1834年に江戸大伝馬町のビードロ屋の加賀屋久兵衛が金剛砂でガラスに細工を施したのが江戸切子の始まりです。その後、明治時代に英国人エマニエル・ホープトマン氏を招聘し、10名ほどの日本人が指導を受け、現代の江戸切子の文化が完成しました。
今回は、江戸切子と薩摩切子の違いや江戸切子の「華硝」と「カガミグラス」という2大ブランドをご紹介します。
江戸切子2大ブランドの1つ「華硝」
江戸切子のブランドとして名高い「華硝」。2008年に開催された洞爺湖サミットでは、国賓に贈るために華硝の「米つなぎ」という紋様のワイングラスが採用されました。
江戸切子には伝統的な紋様が多数あるが、華硝ではその紋様を進化させ、たとえば菊つなぎという紋様を糸菊つなぎというさらに細かいデザインに仕立て上げています。
そして、カットされた江戸切子は「磨き」を加えて完成するのですが、フッ化水素を使用して仕上げる「酸磨き」をする工房が多い中、華硝では手磨きをしているのです。
酸磨きをするとガラスが溶けてしまうため、江戸切子の命である輝きが損なわれてしまいます。しかし、手磨きにすることで、色彩や輝きが失われず、美しく輝く江戸切子が完成するのです。
このように全行程、手作業によるのも華硝ならではの取り組みであり、一流の江戸切子のブランドである秘訣であります。
江戸切子2大ブランドの1つ「カガミクリスタル」
出典:フォトリョク
1934年創業のカガミクリスタル。「暮らしに夢と輝きを」というコンセプトのもと、クリスタルガラスの製品や江戸切子まで幅広くガラス工芸製品を製造、販売しているブランドです。
カガミクリスタルの江戸切子は、180余年もの間、途絶えることなく続いてきた江戸切子の伝統的な紋様をベースにしながら、新しく斬新な紋様とその組み合わせによって、現代的な江戸切子の意匠を創造しています。また、カガミクリスタル江戸切子は、カガミクリスタルの切子士だけでなく、江戸切子の伝統工芸士の方とも協力を得て創られています。
江戸切子と薩摩切子の違い
江戸切子と薩摩切子は、似ているようでその歴史的背景も異なっています。
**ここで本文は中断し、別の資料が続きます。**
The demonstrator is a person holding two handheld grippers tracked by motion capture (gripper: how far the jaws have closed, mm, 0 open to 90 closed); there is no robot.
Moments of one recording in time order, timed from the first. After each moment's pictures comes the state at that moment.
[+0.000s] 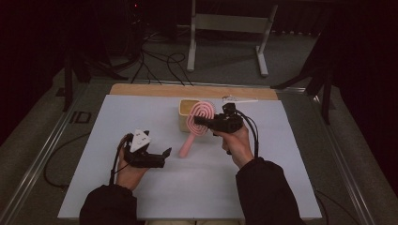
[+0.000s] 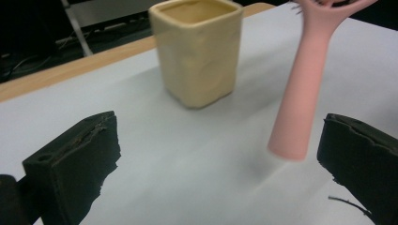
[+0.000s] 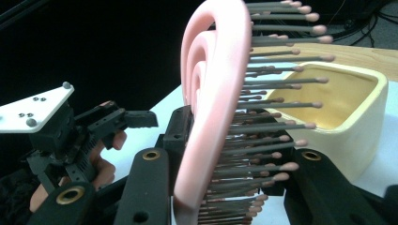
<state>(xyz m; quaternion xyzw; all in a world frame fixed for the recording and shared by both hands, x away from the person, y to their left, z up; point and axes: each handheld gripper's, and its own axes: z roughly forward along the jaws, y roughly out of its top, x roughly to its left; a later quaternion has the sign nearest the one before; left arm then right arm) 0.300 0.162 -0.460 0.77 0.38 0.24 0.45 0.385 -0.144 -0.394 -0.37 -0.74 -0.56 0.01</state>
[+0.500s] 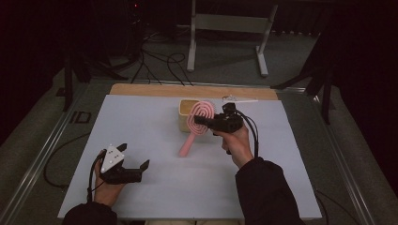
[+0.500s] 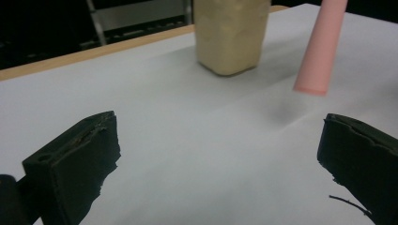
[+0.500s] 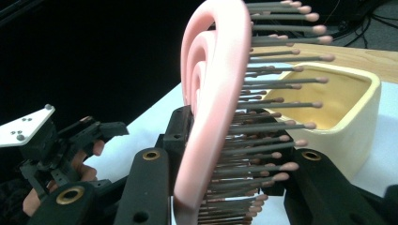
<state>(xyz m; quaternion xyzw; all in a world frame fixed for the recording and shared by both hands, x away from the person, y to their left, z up) 0.259 0.219 -0.486 0.74 0.39 0.27 0.47 0.385 -0.144 -0.394 -0.38 -0.74 -0.56 0.01</state>
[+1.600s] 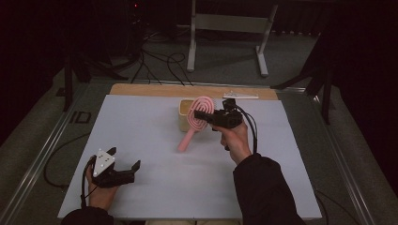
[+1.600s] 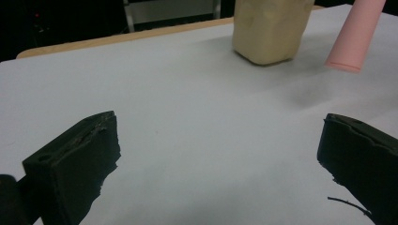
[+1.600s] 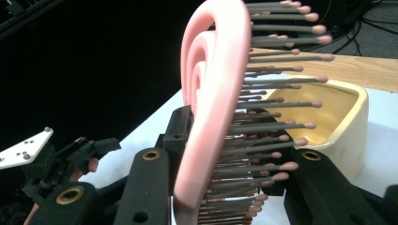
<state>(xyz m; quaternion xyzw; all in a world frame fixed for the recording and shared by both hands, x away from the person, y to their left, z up) 0.254 0.236 -0.500 0.71 0.45 0.29 0.46 0.395 -0.142 -0.390 -0.39 -0.72 -0.57 0.00</state>
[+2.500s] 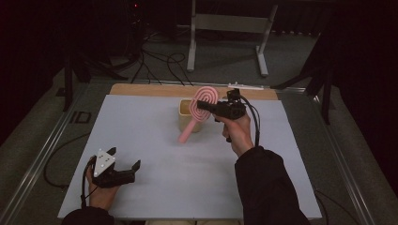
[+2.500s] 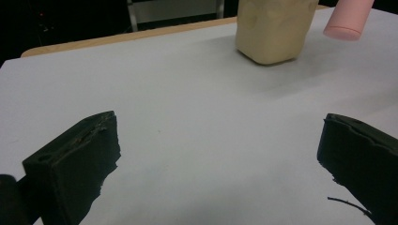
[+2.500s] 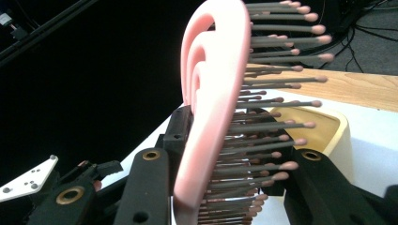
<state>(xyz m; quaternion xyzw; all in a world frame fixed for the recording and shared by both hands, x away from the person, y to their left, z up) 0.254 0.235 -0.501 0.71 0.44 0.29 0.46 0.411 -0.150 -0.371 -0.41 -0.70 -0.58 0.00</state>
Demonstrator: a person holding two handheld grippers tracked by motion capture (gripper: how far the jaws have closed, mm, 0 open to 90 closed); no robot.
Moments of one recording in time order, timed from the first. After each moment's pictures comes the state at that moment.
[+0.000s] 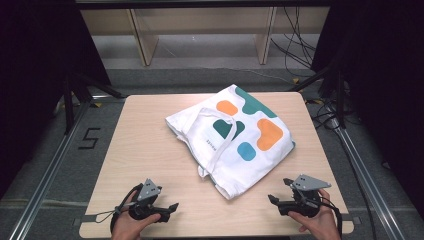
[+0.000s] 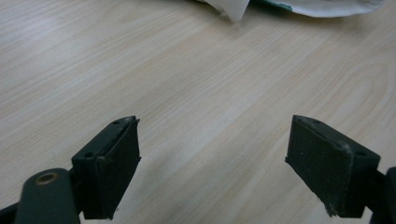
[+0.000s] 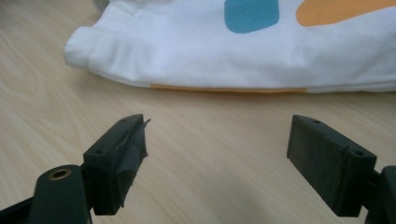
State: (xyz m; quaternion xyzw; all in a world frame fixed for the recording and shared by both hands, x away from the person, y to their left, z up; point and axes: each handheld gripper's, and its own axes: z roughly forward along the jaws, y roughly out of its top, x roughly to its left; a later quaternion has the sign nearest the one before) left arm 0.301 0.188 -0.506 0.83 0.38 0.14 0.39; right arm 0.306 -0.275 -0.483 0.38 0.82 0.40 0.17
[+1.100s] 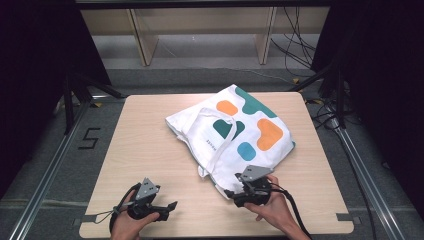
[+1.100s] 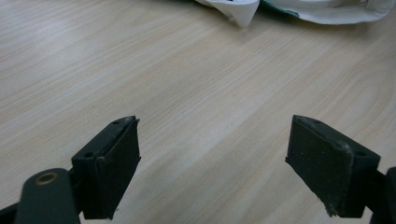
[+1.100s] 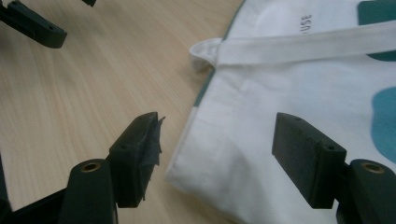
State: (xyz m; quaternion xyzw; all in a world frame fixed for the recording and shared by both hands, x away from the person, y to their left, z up) left arm 0.301 0.191 -0.504 0.82 0.39 0.15 0.39; right arm 0.337 -0.153 -0.472 0.27 0.86 0.40 0.13
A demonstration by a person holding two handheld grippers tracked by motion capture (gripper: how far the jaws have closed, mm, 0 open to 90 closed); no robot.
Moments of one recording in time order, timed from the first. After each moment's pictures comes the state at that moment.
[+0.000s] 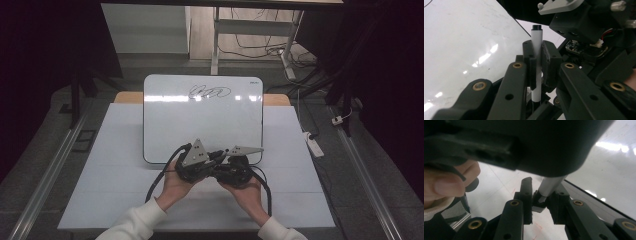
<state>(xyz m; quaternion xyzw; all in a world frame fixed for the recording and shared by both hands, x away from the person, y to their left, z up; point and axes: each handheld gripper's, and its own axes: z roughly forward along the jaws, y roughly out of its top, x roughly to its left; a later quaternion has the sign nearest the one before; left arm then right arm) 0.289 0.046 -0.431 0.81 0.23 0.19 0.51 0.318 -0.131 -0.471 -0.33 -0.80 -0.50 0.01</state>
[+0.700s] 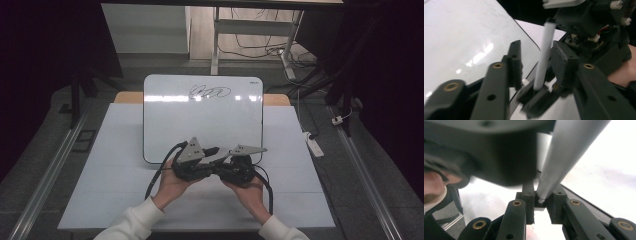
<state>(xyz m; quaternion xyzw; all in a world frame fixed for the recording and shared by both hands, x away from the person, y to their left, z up) 0.291 0.063 -0.426 0.80 0.24 0.17 0.52 0.320 -0.139 -0.468 -0.33 -0.80 -0.51 -0.01</state>
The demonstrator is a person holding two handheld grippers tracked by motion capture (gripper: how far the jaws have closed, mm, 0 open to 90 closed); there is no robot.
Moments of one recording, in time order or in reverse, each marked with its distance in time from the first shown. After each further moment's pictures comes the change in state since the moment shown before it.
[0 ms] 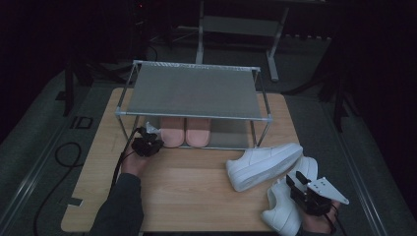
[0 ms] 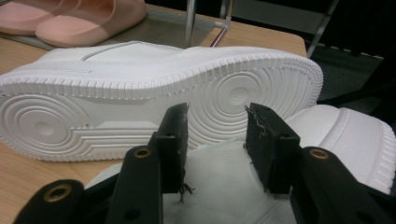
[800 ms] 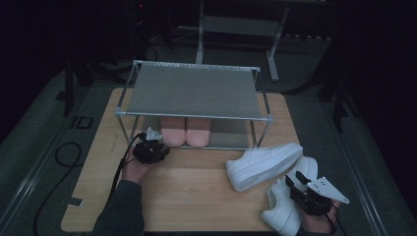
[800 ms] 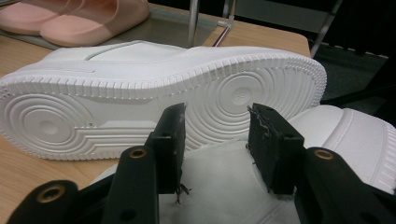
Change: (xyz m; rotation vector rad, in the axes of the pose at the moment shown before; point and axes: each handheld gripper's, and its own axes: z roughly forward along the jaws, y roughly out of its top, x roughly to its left) left arm -0.027 -0.011 -0.021 -0.064 -0.094 -0.005; right arm 0.000 0.001 0.000 0.005 0.011 -0.001
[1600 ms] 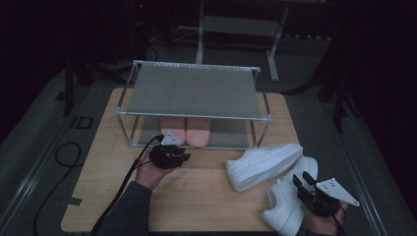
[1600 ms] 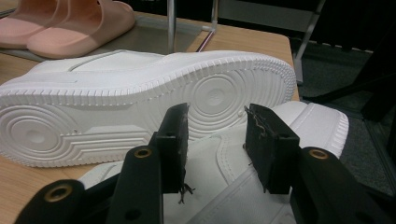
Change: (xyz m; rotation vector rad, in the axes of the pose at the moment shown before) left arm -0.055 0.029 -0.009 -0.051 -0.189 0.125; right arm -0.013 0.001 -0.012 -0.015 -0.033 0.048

江戸切子は冒頭でも述べたようにビードロ屋の加賀屋久兵衛がガラスをカットしたのをきっかけに始まりました。
そして、江戸切子は、現代の江東区を中心とした一帯で発展したのだが、これはこの地域で水上交通が早くに発達したため、ガラスなど重量のある物資の調達に適した土地であったためだと考えられています。
一方、薩摩切子の歴史は、薩摩藩の10代目藩主、島津斉興と深く関わっているのです。斎興は製薬館を建造して医薬品の製造推進していたのですが、強い酸の薬品を入れることができるガラス容器の製造をする必要がありました。
そのため、江戸から硝子師の四本亀次郎を呼び寄せてガラス器を製造し、島津斉彬が1851年に11代目藩主になったのを機に色被せ切子の創作へと趣向が変わり、それが発展して薩摩切子ができたのです。
藩とはまったく関係のないところで発祥した江戸切子と藩が主体となって培ってきた薩摩切子は歴史そのものが異なっています。また、薩摩切子は、江戸切子に比べて被せガラスに厚みがあるのですが、色調は淡いので、グラデーションが出ます。江戸切子は菊つなぎなど伝統的な紋様の種類が多く、また、それを組み合わせてカッティングされることもあるのが大きな特徴です。
江戸切子は、伝統的な紋様だけで花切子ぶどうや亀甲文、魚子文など多数の紋様があり、そこから新しく現代に生きる切子士が創造する紋様や組み合わせがあります。伝統だけに固執することなく、まだまだこれから飛躍する可能性のある、夢のある伝統工芸なのです。